Currently TotalSegmentator can be run independently from Slicer, but the results can be loaded and generally look very nice. Follow their directions on the github page and run the highest resolution model for best results. Use the flag, I think it’s --ml, to get a single .nii.gz file you can load as a segmentation. Yes it should be possible then to use this as input to Grow from Seeds. I’m not sure how it will do in the face of fractures or other pathology so please report back if you explore this path.
Ok so it can ONLY be run independantly if I understand well. Would be really nice to have a way to use it in Slicer via python scripting. I don’t really know how these thing work.
It does not solde the leaky grow from seeds issue but it is a really nice piece of information that I didn’t have ! Thank you !
We have included a TotalSegmentator option in the current version of Lung CT Segmenter (Lung CT Analyzer extension) within 3D Slicer. The setup is a bit tricky but should be automatic if you already got it going from the command line. You would have to use the “TotalSegmentator all” option on your even non-lung CT dataset and press “Start”. This will take several minutes.
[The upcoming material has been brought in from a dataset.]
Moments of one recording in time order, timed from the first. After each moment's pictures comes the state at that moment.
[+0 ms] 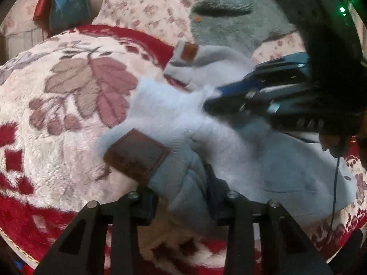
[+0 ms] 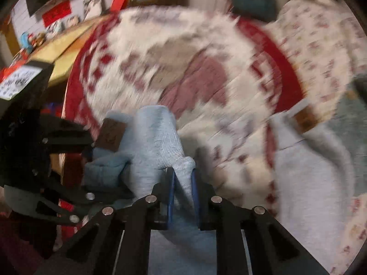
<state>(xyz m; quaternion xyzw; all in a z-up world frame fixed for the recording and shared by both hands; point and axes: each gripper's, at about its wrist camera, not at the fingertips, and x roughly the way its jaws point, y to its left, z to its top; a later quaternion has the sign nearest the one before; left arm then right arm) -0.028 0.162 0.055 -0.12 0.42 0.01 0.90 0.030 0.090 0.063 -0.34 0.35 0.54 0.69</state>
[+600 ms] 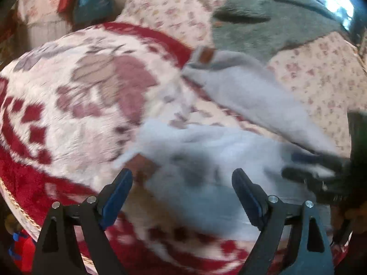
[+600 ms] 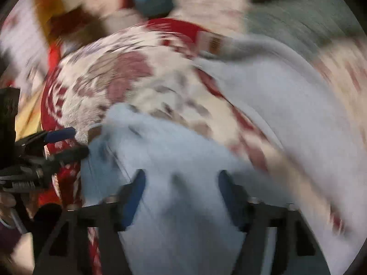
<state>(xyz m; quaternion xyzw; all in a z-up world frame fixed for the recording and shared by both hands) -0.045 0.143 0.076 -0.14 0.41 0.07 0.90 0.035 -0.084 0.030 -0.11 0.45 0.38 0.80</state>
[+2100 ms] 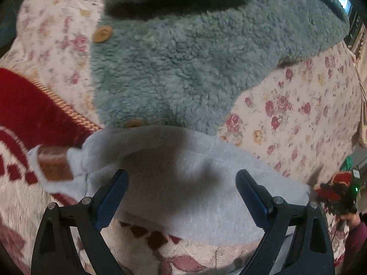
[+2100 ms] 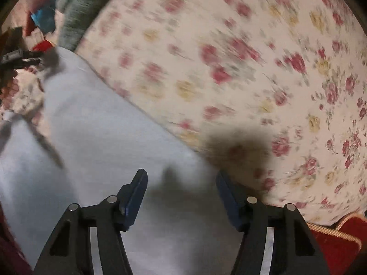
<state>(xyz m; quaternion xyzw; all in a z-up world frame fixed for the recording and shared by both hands) 0.258 0.075 0.091 -0.15 0.44 -0.07 0.88 0.230 -0.451 0.070 -0.17 0.47 0.21 0.84</state>
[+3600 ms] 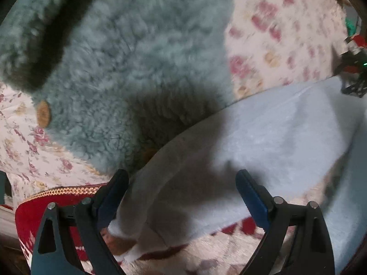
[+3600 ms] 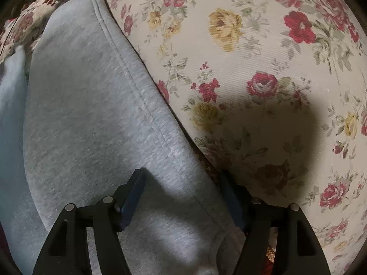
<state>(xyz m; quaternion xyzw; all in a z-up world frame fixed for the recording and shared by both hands) 0.305 0.038 0.069 0.23 0.49 -0.15 0.83 0.270 -0.399 -0.006 -0.32 0.55 0.29 0.72</state>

and find all > 104 created segments - correctly named - in “Data”. Just check their “visibility”:
Having that call in “Lung CT Segmenter” only is probably not ideal. Maybe we should bundle all available pre-trained AI segmentation tools in a central extension …
Yes, this would be ideal as we have several tools that are already valuable to users. A challenge is that they all have a bit different requirements and interfaces. Plus the field is evolving quickly so by the time we integrate one thing another promising tool emerges. Also tasks that take more than a few minutes are often more convenient to use outside Slicer. Still, an nice high end tool for users could be developed.
TotalSegmentator deserves a separate Slicer extension, so I’ve added it now:
@rbumm you could use this TotalSegmentator extension from LungCTAnalyzer extension. If needed, we can refactor the module logic to allow you to do everything you need with just a few method calls.